### EXERCISE DESCRIPTION
Restate the listing below line for line and word for word, without the pictures.

### THE DATA
■ ■ ■ ■ ■ ■ ■

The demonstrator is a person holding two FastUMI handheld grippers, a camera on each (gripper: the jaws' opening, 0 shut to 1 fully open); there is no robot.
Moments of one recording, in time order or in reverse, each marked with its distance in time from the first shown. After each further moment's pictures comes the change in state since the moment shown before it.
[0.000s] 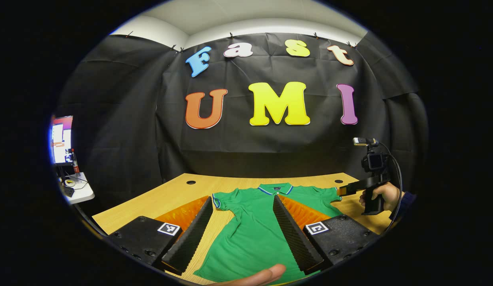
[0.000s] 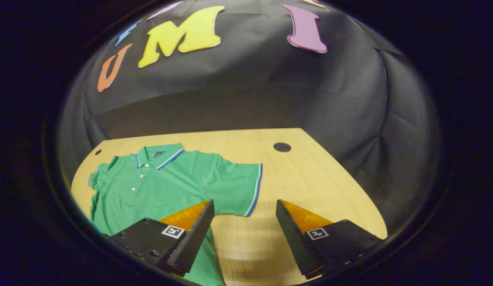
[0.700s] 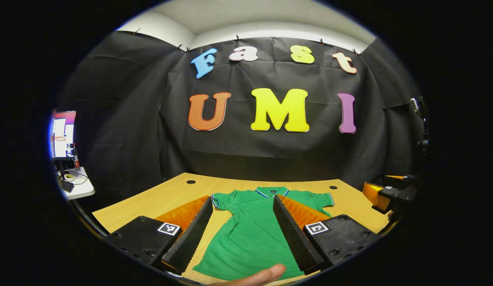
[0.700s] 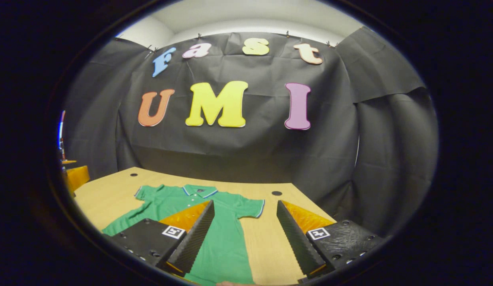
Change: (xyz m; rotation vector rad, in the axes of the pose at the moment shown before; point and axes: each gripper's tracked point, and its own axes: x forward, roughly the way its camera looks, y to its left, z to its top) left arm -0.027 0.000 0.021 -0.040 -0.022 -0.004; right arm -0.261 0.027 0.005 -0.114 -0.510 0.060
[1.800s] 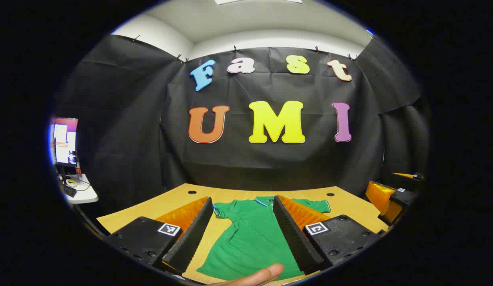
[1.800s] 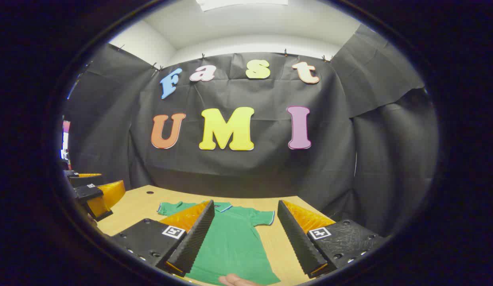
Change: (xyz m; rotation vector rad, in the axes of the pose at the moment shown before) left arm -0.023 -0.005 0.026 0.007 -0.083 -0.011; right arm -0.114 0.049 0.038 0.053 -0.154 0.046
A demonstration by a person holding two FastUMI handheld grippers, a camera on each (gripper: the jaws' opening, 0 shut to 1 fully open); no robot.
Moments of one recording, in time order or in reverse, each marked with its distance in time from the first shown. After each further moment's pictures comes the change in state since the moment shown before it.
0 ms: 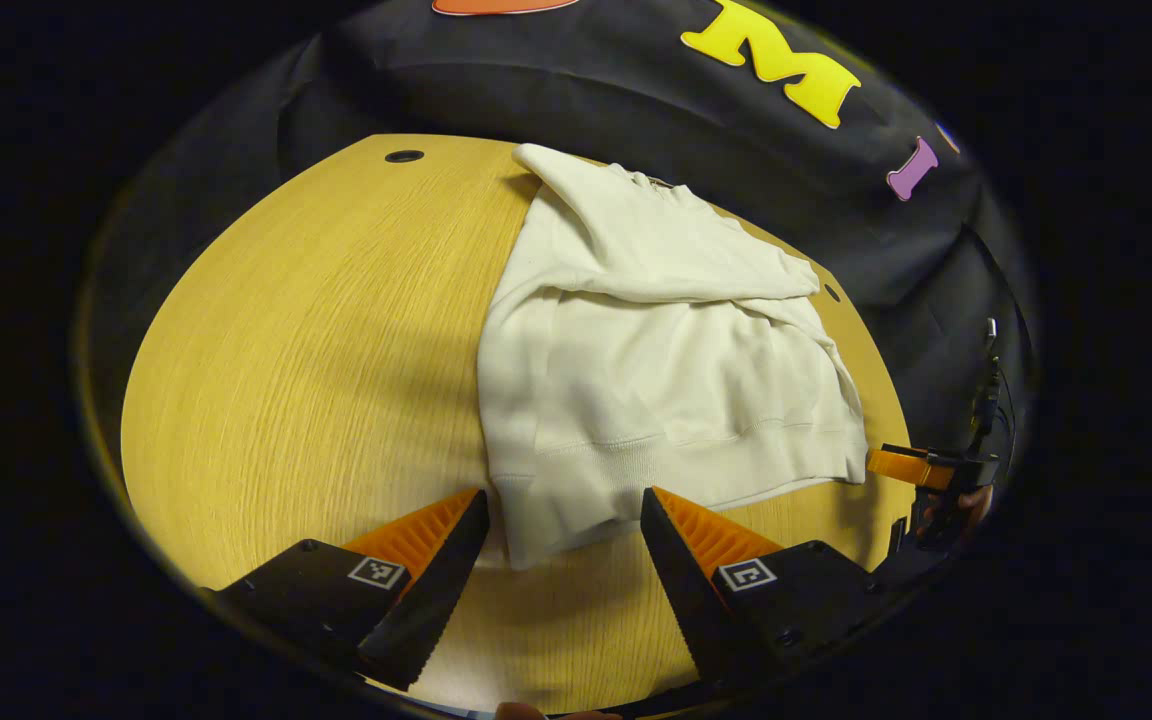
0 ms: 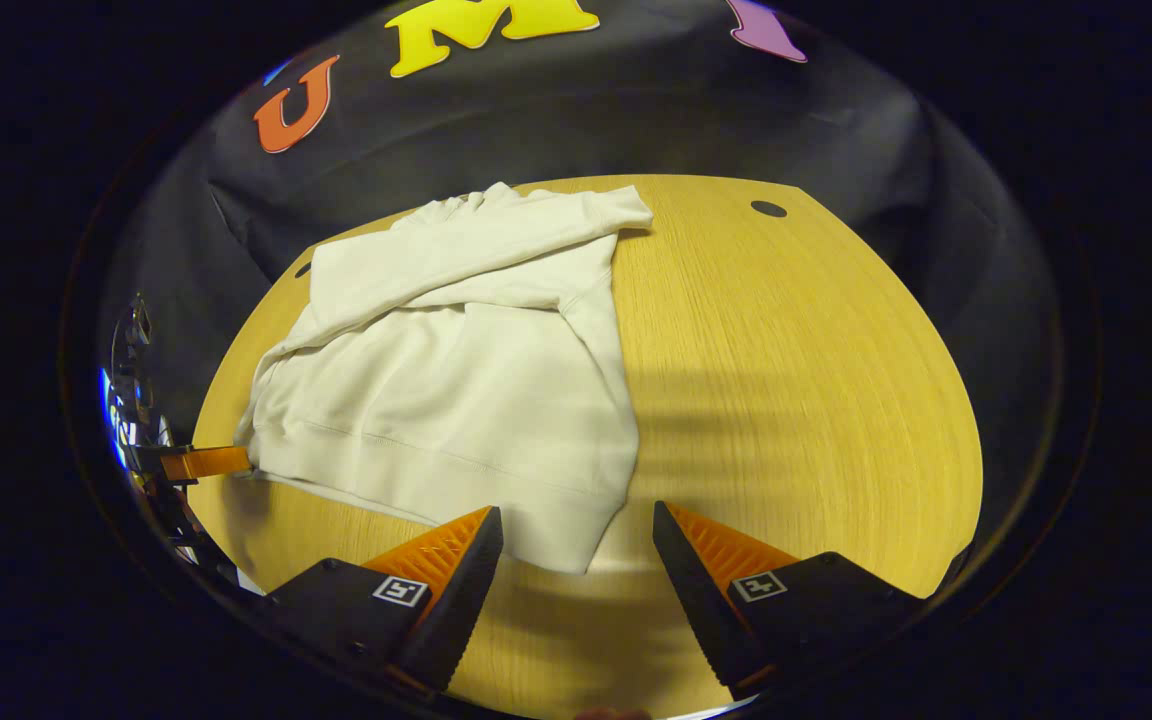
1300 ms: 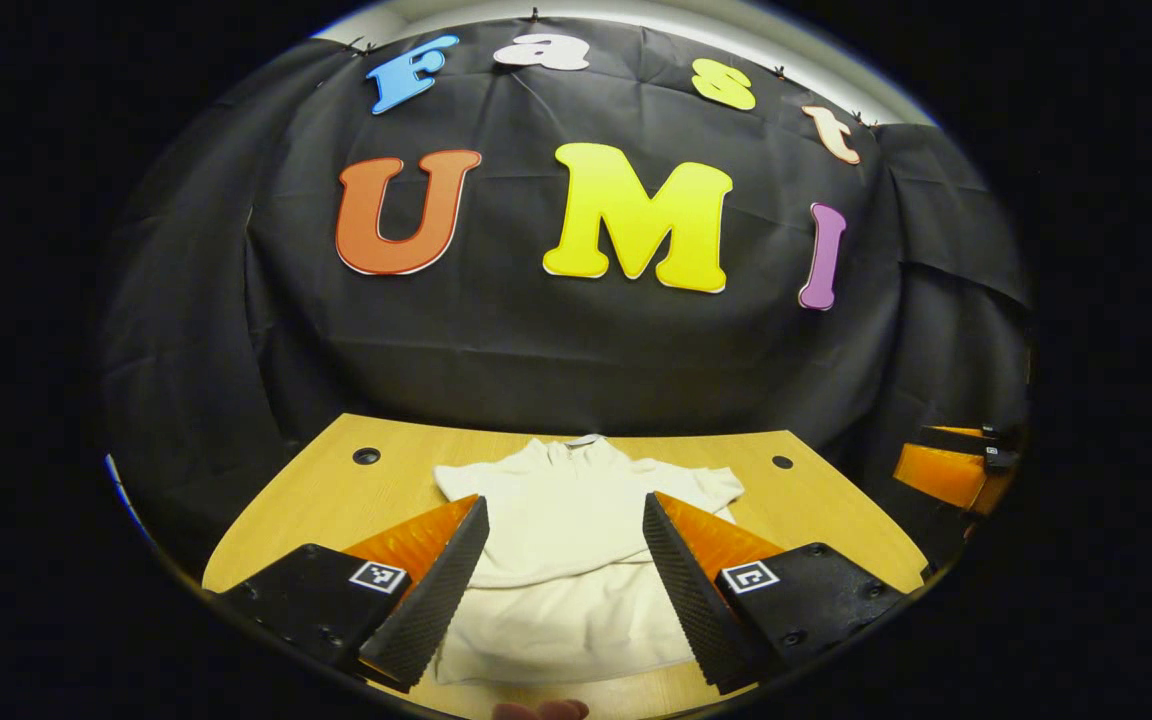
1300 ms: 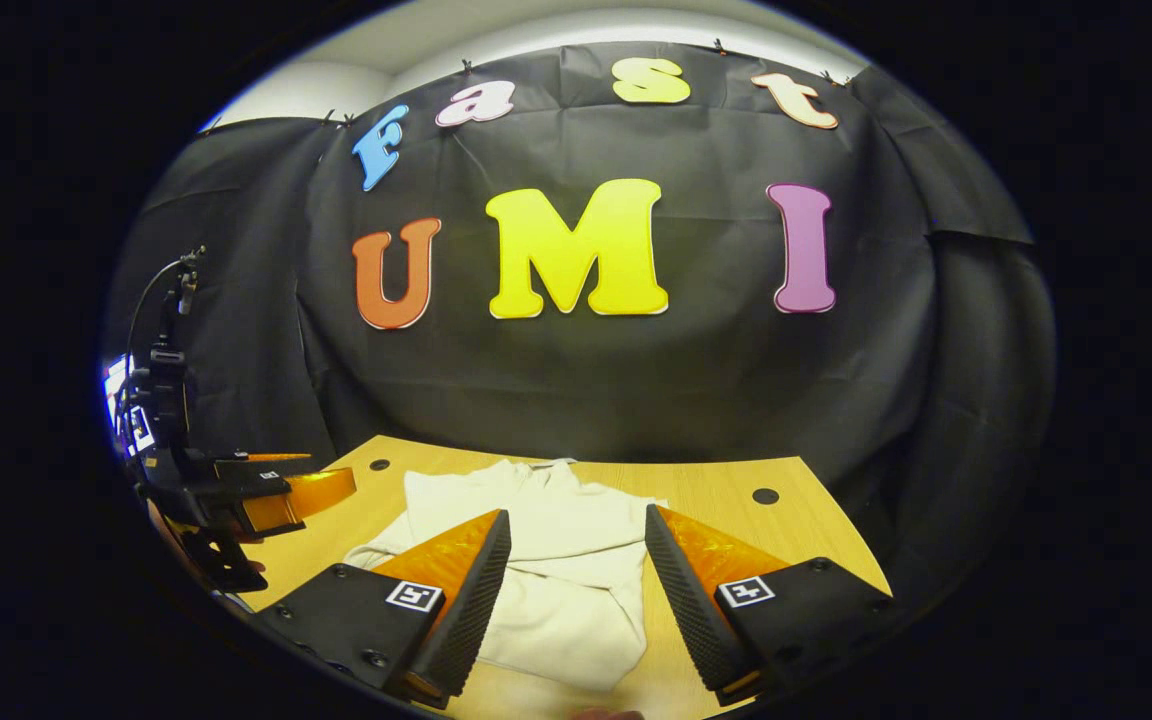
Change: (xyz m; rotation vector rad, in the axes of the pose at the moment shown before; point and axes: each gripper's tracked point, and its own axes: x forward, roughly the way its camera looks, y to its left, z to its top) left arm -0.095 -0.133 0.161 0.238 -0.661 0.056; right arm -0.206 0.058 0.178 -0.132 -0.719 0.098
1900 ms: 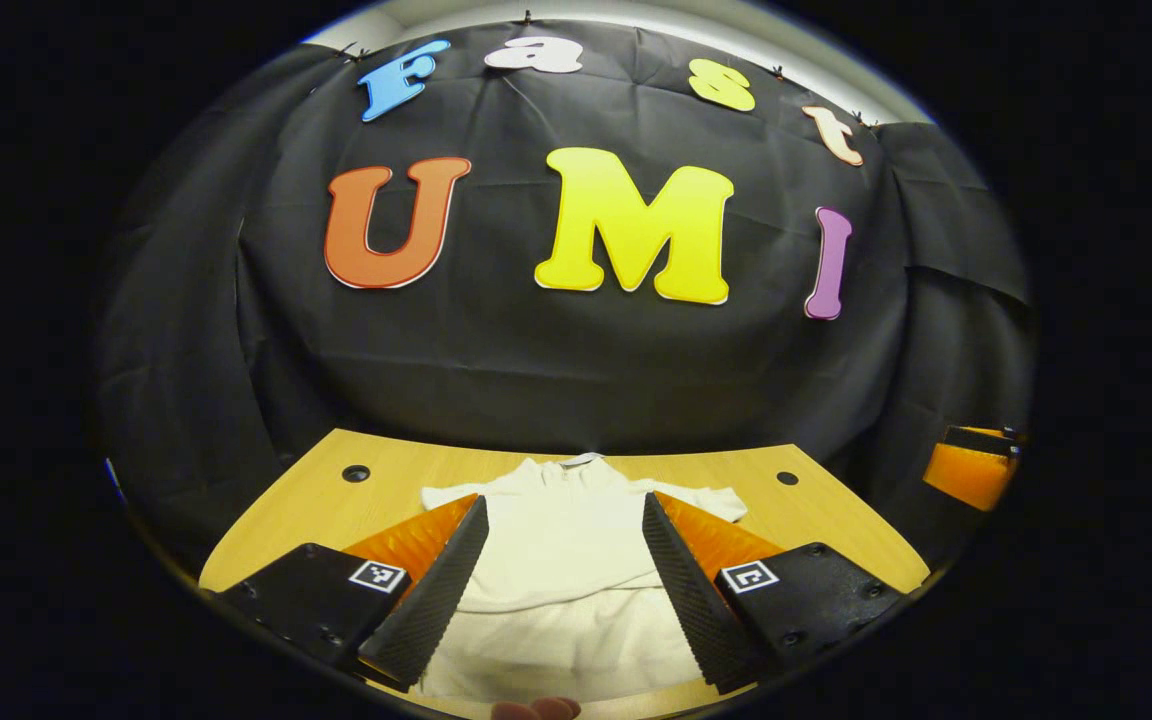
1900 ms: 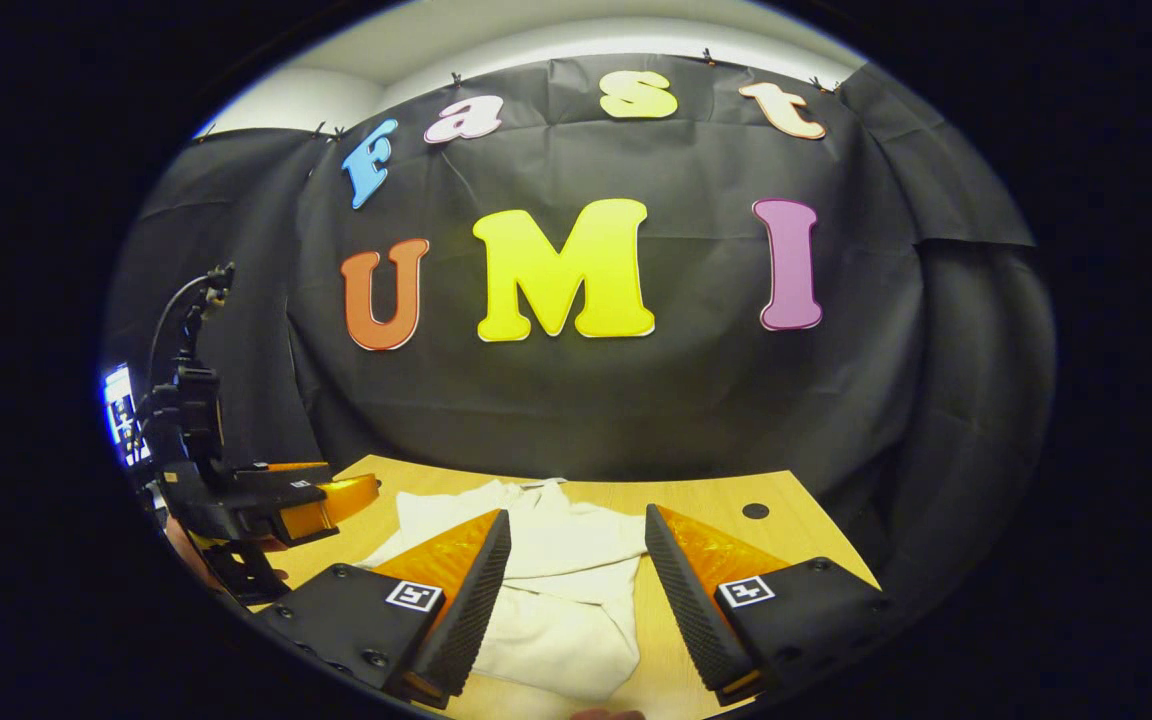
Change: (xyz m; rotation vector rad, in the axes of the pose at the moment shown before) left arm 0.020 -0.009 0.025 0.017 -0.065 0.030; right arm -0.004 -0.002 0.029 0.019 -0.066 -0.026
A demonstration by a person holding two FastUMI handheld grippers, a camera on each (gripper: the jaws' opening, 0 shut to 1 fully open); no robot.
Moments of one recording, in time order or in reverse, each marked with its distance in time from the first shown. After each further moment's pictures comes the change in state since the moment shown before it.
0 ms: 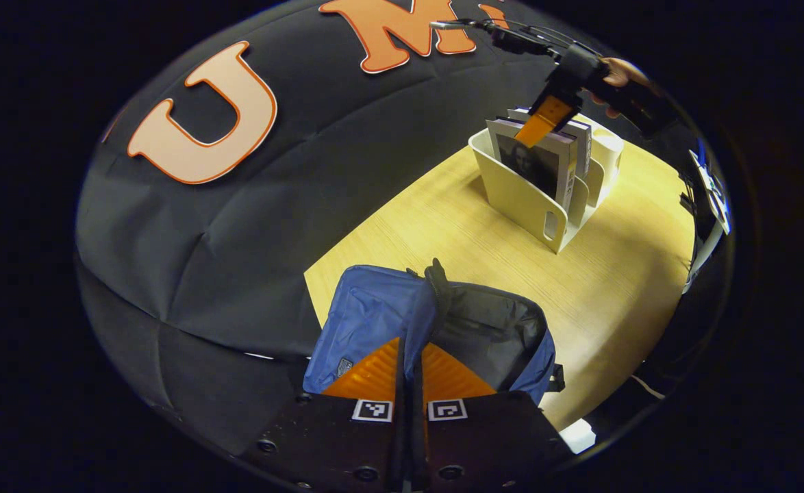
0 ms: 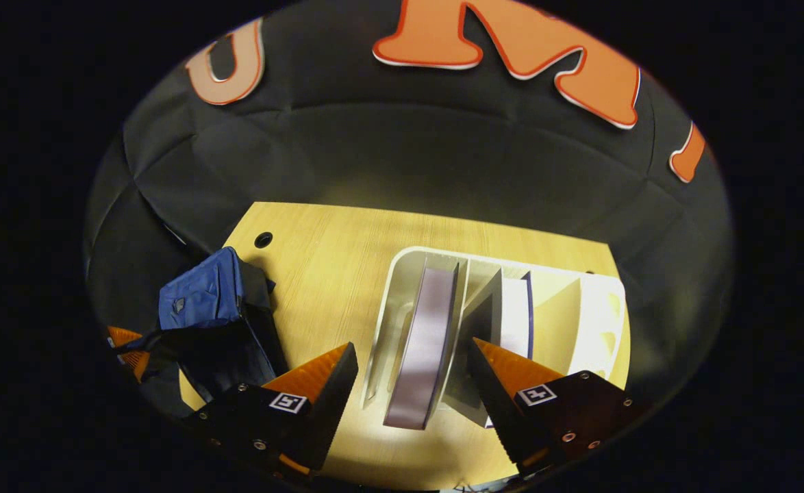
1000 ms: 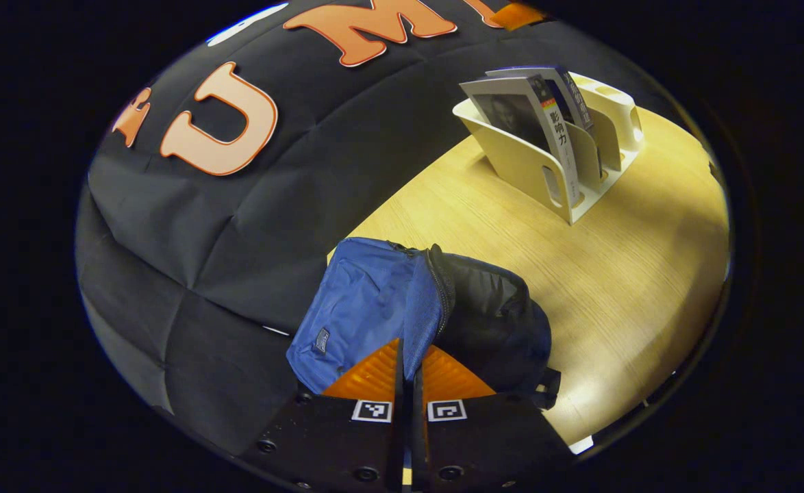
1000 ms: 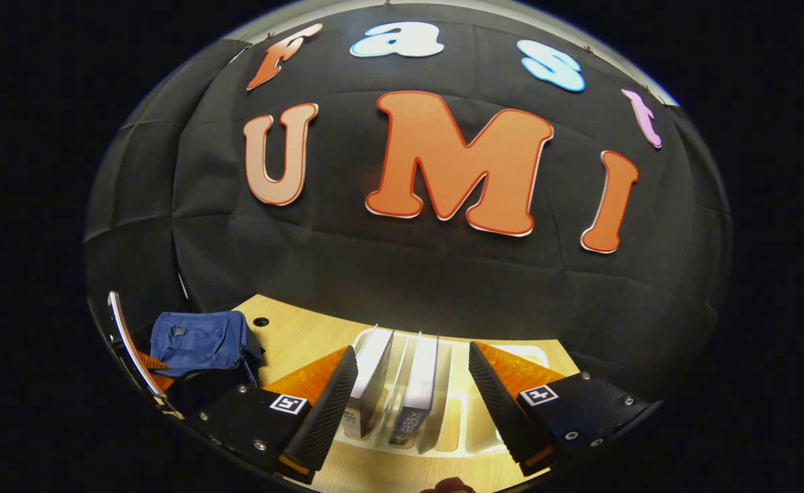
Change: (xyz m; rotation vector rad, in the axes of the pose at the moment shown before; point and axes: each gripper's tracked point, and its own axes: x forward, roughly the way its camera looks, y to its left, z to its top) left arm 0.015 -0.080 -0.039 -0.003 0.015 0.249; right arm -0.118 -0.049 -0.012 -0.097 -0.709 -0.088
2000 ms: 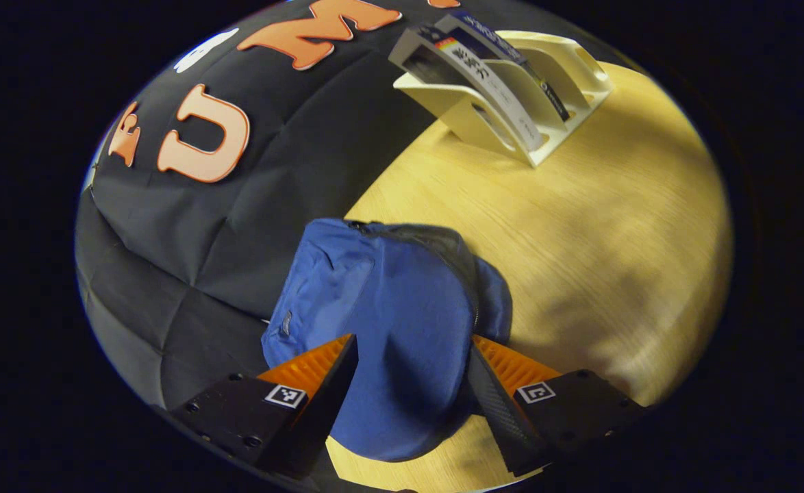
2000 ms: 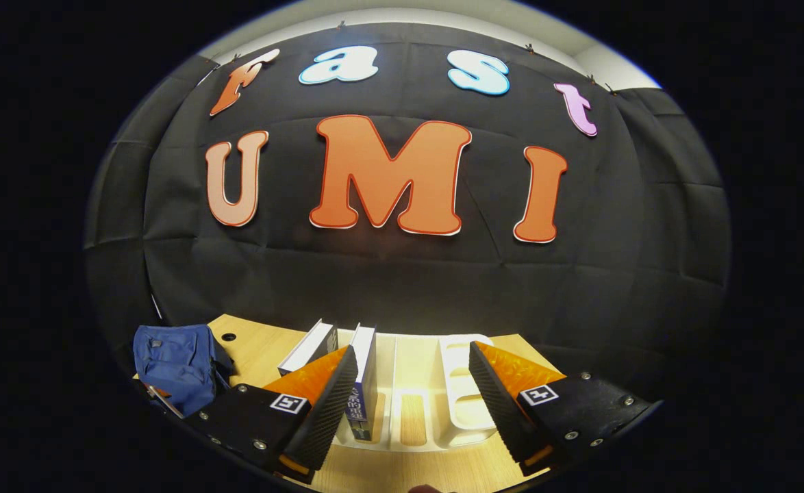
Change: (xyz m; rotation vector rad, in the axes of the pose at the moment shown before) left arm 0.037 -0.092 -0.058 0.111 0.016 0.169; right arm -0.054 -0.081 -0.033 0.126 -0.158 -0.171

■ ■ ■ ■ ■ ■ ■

### EXERCISE RESPONSE
The demonstrator is a person holding two FastUMI handheld grippers, a camera on each (gripper: the jaws' opening, 0 shut to 1 fully open); there is no robot.
Moments of one recording, in time order or in reverse, each marked with its distance in time from the first shown. After each further moment's pictures comes the change in state since the moment shown before it.
[0.000s] 
[0.000s] 
[0.700s] 
[0.700s] 
Change: (xyz m; rotation vector rad, in the axes of the pose at the moment shown before; point and axes: each gripper's tracked point, and its own axes: x forward, roughly the way its camera looks, y to its left, z to its top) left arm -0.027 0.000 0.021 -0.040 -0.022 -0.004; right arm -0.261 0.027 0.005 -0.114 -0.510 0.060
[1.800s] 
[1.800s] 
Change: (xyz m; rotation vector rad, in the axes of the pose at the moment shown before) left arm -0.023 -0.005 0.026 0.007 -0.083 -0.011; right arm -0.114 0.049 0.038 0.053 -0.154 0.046
A demonstration by a person holding two FastUMI handheld grippers, a camera on each (gripper: the jaws' opening, 0 shut to 1 fully open); no robot.
Moments of one recording, in time order or in reverse, each marked with its distance in time from the first shown. After each further moment's pictures comes the change in state since the moment shown before it.
0 ms: 
0 ms: 
1300 ms: 
1300 ms: 
Change: (xyz m; rotation vector rad, in the axes of the pose at the moment shown before; point and axes: each gripper's tracked point, and its own axes: x forward, roughly the way its camera looks, y to its left, z to its top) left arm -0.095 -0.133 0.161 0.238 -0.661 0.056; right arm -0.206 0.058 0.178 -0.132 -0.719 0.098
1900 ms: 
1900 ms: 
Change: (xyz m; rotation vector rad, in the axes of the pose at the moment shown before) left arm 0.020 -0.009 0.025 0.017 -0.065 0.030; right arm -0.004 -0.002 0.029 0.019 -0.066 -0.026
A demonstration by a person holding two FastUMI handheld grippers, a camera on each (gripper: the jaws' opening, 0 shut to 1 fully open); no robot.
Moments of one recording, in time order or in reverse, each marked with its distance in time from the first shown. After each further moment's pictures comes the change in state since the moment shown before it.
0 ms: 
0 ms: 
1000 ms: 
1000 ms: 
Change: (xyz m; rotation vector rad, in the axes of the pose at the moment shown before; point and axes: each gripper's tracked point, and its own axes: x forward, roughly the way its camera looks, y to its left, z to its top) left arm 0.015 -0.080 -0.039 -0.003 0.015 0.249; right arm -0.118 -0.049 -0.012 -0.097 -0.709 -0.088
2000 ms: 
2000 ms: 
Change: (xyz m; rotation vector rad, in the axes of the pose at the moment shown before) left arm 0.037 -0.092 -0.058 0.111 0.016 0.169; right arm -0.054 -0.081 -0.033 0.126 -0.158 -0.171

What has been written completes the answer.